▶ **What needs to be done**: What you return must match the data exactly, line for line.

▶ **Listed entries**:
:::
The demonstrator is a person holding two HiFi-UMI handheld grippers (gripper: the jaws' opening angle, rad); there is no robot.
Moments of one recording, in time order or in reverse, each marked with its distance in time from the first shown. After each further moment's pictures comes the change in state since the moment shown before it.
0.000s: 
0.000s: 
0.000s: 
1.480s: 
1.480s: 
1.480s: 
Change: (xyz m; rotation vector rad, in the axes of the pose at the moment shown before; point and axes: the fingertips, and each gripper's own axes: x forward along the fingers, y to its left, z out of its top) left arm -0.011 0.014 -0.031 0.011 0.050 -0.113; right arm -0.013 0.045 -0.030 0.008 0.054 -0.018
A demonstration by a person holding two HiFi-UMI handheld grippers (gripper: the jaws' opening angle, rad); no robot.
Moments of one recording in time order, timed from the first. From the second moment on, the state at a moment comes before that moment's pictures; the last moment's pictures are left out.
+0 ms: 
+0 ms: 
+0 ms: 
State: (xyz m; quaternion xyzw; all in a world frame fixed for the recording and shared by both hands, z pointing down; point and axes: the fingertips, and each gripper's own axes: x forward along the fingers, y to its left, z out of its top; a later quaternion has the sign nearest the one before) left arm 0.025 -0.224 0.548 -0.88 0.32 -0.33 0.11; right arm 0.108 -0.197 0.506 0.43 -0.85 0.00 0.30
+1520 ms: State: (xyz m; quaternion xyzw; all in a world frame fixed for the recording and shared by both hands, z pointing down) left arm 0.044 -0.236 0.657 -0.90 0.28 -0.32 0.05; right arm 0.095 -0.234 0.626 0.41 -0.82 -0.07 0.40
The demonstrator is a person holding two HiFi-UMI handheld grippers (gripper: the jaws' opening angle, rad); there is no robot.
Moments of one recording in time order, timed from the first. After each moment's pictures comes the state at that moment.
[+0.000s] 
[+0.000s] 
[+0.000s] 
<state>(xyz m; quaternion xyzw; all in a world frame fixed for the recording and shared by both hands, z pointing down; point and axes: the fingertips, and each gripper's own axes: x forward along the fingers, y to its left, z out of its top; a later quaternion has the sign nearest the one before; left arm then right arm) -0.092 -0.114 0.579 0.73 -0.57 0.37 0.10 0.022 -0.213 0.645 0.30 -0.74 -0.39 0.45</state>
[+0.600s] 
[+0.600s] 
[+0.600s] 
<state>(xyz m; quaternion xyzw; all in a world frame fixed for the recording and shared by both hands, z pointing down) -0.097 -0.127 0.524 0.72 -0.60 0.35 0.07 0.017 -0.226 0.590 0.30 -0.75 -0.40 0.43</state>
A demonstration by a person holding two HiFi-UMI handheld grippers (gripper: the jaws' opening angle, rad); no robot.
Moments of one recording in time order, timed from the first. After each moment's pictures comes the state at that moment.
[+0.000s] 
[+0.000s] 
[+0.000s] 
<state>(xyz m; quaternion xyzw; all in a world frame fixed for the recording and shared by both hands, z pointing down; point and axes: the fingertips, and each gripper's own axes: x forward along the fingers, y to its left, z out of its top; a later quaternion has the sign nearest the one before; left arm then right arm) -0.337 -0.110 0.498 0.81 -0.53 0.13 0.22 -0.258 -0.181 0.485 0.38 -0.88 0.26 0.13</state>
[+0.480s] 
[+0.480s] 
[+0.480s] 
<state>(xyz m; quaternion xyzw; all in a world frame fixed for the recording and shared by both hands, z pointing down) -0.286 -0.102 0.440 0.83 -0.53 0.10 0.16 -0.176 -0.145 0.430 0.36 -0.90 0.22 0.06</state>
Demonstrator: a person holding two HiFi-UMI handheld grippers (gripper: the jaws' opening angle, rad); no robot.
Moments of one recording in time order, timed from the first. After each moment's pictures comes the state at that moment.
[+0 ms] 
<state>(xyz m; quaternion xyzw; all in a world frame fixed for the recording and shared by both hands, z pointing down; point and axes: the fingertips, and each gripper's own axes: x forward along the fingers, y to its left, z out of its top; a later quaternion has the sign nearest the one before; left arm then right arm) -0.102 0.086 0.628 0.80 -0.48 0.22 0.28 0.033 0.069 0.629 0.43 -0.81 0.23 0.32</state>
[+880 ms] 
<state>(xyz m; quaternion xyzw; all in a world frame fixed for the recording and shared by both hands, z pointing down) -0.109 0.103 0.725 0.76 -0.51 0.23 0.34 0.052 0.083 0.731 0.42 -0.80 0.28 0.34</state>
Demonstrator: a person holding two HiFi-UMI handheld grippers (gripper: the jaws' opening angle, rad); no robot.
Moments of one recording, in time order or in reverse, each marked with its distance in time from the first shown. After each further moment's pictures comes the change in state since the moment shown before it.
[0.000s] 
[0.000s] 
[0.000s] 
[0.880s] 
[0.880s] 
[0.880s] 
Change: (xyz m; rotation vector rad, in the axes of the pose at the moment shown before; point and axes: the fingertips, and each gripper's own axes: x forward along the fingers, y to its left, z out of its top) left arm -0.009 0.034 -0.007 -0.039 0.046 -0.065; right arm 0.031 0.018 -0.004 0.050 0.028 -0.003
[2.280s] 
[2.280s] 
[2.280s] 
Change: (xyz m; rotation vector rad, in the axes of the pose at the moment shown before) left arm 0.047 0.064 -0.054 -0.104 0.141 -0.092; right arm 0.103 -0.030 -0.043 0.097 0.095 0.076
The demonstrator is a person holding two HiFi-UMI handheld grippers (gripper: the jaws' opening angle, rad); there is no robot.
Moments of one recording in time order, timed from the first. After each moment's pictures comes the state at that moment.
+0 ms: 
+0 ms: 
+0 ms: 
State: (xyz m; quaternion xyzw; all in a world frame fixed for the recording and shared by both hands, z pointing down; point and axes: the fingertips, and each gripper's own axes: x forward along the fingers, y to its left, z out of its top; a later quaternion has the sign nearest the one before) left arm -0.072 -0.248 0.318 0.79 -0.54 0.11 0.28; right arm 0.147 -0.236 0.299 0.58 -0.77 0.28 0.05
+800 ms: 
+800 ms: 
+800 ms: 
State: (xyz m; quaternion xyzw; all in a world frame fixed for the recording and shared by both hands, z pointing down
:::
▶ **Response to the task**:
The demonstrator is a person holding two HiFi-UMI handheld grippers (gripper: the jaws' opening angle, rad); there is no robot.
Moments of one recording, in time order or in reverse, each marked with its distance in time from the first shown. After each further moment's pictures comes the change in state since the moment shown before it.
0.000s: 
0.000s: 
0.000s: 
1.480s: 
1.480s: 
1.480s: 
Change: (xyz m; rotation vector rad, in the axes of the pose at the moment shown before; point and axes: the fingertips, and each gripper's own axes: x forward along the fingers, y to its left, z out of its top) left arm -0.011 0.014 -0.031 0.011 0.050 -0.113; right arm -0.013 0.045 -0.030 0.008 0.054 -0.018
A demonstration by a person holding two HiFi-UMI handheld grippers (gripper: the jaws' opening angle, rad); no robot.
Moments of one recording in time order, timed from the first. From the second moment on, the state at a moment comes before that moment's pictures; the last moment's pictures are left out.
+0 ms: 
+0 ms: 
+0 ms: 
State: (xyz m; quaternion xyzw; all in a world frame fixed for the recording and shared by both hands, z pointing down; point and axes: the fingertips, and each gripper's own axes: x forward along the fingers, y to its left, z out of its top; a later quaternion has the sign nearest the one before) left arm 0.025 -0.224 0.548 -0.88 0.32 -0.33 0.11; right arm 0.108 -0.197 0.506 0.43 -0.85 0.00 0.30
+1520 ms: State: (xyz m; quaternion xyzw; all in a world frame fixed for the recording and shared by both hands, z pointing down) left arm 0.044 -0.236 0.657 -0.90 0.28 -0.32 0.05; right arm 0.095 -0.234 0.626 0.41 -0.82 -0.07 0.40
The demonstrator is a person holding two HiFi-UMI handheld grippers (gripper: the jaws' opening angle, rad); there is no robot.
Moments of one recording in time order, timed from the first. After each moment's pictures comes the state at that moment.
[+0.000s] 
[+0.000s] 
[+0.000s] 
<state>(xyz m; quaternion xyzw; all in a world frame fixed for the recording and shared by both hands, z pointing down; point and axes: the fingertips, and each gripper's own axes: x forward along the fingers, y to its left, z out of its top; a later quaternion has the sign nearest the one before; left arm then right arm) -0.092 -0.114 0.579 0.73 -0.57 0.37 0.10 0.022 -0.213 0.645 0.30 -0.74 -0.39 0.45</state>
[+0.600s] 
[+0.600s] 
[+0.600s] 
<state>(xyz m; quaternion xyzw; all in a world frame fixed for the recording and shared by both hands, z pointing down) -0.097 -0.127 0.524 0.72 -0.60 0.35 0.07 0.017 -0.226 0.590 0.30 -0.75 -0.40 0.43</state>
A demonstration by a person holding two HiFi-UMI handheld grippers (gripper: the jaws' opening angle, rad); no robot.
Moments of one recording in time order, timed from the first. After each moment's pictures comes the state at that moment.
[+0.000s] 
[+0.000s] 
[+0.000s] 
<state>(xyz m; quaternion xyzw; all in a world frame fixed for the recording and shared by both hands, z pointing down; point and axes: the fingertips, and each gripper's own axes: x forward along the fingers, y to its left, z out of its top; a later quaternion has the sign nearest the one before; left arm then right arm) -0.337 -0.110 0.498 0.81 -0.53 0.13 0.22 -0.258 -0.181 0.485 0.38 -0.88 0.26 0.13</state>
[+0.480s] 
[+0.480s] 
[+0.480s] 
<state>(xyz m; quaternion xyzw; all in a world frame fixed for the recording and shared by both hands, z pointing down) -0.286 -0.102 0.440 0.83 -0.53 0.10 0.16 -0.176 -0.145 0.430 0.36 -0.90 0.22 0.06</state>
Demonstrator: a person holding two HiFi-UMI handheld grippers (gripper: the jaws' opening angle, rad); no robot.
Moments of one recording in time order, timed from the first. After each moment's pictures comes the state at that moment.
[+0 ms] 
<state>(xyz m; quaternion xyzw; all in a world frame fixed for the recording and shared by both hands, z pointing down; point and axes: the fingertips, and each gripper's own axes: x forward along the fingers, y to its left, z out of its top; a later quaternion has the sign nearest the one before; left arm then right arm) -0.102 0.086 0.628 0.80 -0.48 0.22 0.28 0.033 0.069 0.629 0.43 -0.81 0.23 0.32</state>
[+880 ms] 
<state>(xyz m; quaternion xyzw; all in a world frame fixed for the recording and shared by both hands, z pointing down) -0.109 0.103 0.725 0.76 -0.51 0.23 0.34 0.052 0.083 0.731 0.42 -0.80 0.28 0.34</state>
Demonstrator: a person holding two HiFi-UMI handheld grippers (gripper: the jaws' opening angle, rad); no robot.
Moments of one recording, in time order or in reverse, each marked with its distance in time from the first shown. After each further moment's pictures comes the change in state since the moment shown before it.
[0.000s] 
[0.000s] 
[0.000s] 
[0.880s] 
[0.880s] 
[0.880s] 
Change: (xyz m; rotation vector rad, in the axes of the pose at the moment shown before; point and axes: the fingertips, and each gripper's own axes: x forward along the fingers, y to its left, z out of its top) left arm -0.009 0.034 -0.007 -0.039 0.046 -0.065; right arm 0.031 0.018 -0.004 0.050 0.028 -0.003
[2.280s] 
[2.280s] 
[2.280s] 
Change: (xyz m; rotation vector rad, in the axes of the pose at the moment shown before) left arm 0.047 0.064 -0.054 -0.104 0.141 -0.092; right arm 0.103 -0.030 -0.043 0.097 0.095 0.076
The demonstrator is a person holding two HiFi-UMI handheld grippers (gripper: the jaws' opening angle, rad); there is no robot.
Moments of one recording in time order, timed from the first. After each moment's pictures comes the state at that moment.
+0 ms: 
+0 ms: 
+0 ms: 
State: (xyz m; quaternion xyzw; all in a world frame fixed for the recording and shared by both hands, z pointing down; point and axes: the fingertips, and each gripper's own axes: x forward along the fingers, y to its left, z out of its top; a later quaternion has the sign nearest the one before) left arm -0.072 -0.248 0.318 0.79 -0.54 0.11 0.28; right arm 0.147 -0.236 0.299 0.58 -0.77 0.28 0.05
+800 ms: 
+800 ms: 
+800 ms: 
State: (xyz m; quaternion xyzw; all in a world frame fixed for the recording and shared by both hands, z pointing down

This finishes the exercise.